Au fil des lignes de ce livre extrêmement émouvant, J.B. Pontalis nous entraîne dans son voyage intérieur, que l’on imagine avoir duré une partie de sa vie, à propos de son questionnement sur les relations fraternelles au sein de la famille. Il interpelle quiconque se trouve dans la situation d’avoir une fratrie. C’est aussi le livre d’un homme, au crépuscule de sa vie, qui pose un regard empreint de sagesse, sans pour autant faire taire la passion, sur la question du frère.
L’auteur nous entraîne à travers de nombreux exemples empruntés à la littérature, dans une riche enquête érudite sur cette question. D’une plume alerte, il nous fait part de ses recherches sur la question de la fraternité et fait s’entrecroiser les pensées des philosophes et des psychanalystes sur le sujet. J. B. Pontalis fait aussi des liens entre métaphysique et psychanalyse dans un ensemble très cohérent. Nous faisant part, au passage, de ses pensées sur l’art.

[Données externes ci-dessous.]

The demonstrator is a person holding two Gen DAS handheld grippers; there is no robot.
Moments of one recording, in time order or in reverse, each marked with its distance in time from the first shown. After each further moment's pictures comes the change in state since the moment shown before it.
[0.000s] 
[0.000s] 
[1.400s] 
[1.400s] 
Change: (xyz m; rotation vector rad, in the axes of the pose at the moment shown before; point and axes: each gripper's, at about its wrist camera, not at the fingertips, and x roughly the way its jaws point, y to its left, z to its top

En clinicien, l’auteur évoque le cas de patients qui viennent enrichir sa réflexion. Le psychanalyste reprend le dessus, apparaît alors son travail tout en finesse, comme pour surligner son cheminement personnel. On se sent très touché par les accents douloureux à propos de ce frère, toxicomane, reflet de l’autre, autre partie de soi, avec lequel il retrouve les jeux partagés de l’enfance, dont il questionne en toute honnêteté la souffrance. Ce frère aîné, fils aîné d’une même mère, dont on ne peut se défaire. Le second est-il le double de l’aîné pour la mère ou est-il unique ? A-t-il une existence en lui-même ? Quelle est la place du second pour celle-ci ? Est-il possible de partager une même mère, que devient alors la place de l’aîné ? L’indivision devient un sujet crucial. Petit à petit, se dessine au fil du livre la souffrance ressentie par un frère. Un portrait prend forme dont on découvre de plus en plus précisément les traits. Ce frère, objet de haine, dans un combat mêlé d’amour et de rejet, et la souffrance, évoquée avec délicatesse, qui en découle. Le questionnement devient alors une quête très douloureuse, dont l’auteur nous montre à quel point il est impossible d’y échapper, véritable « point focal » de toute une vie.
Ce livre qu’un psychanalyste ne peut s’abstenir de lire, nous entraîne dans des cheminements de pensées aux multiples directions.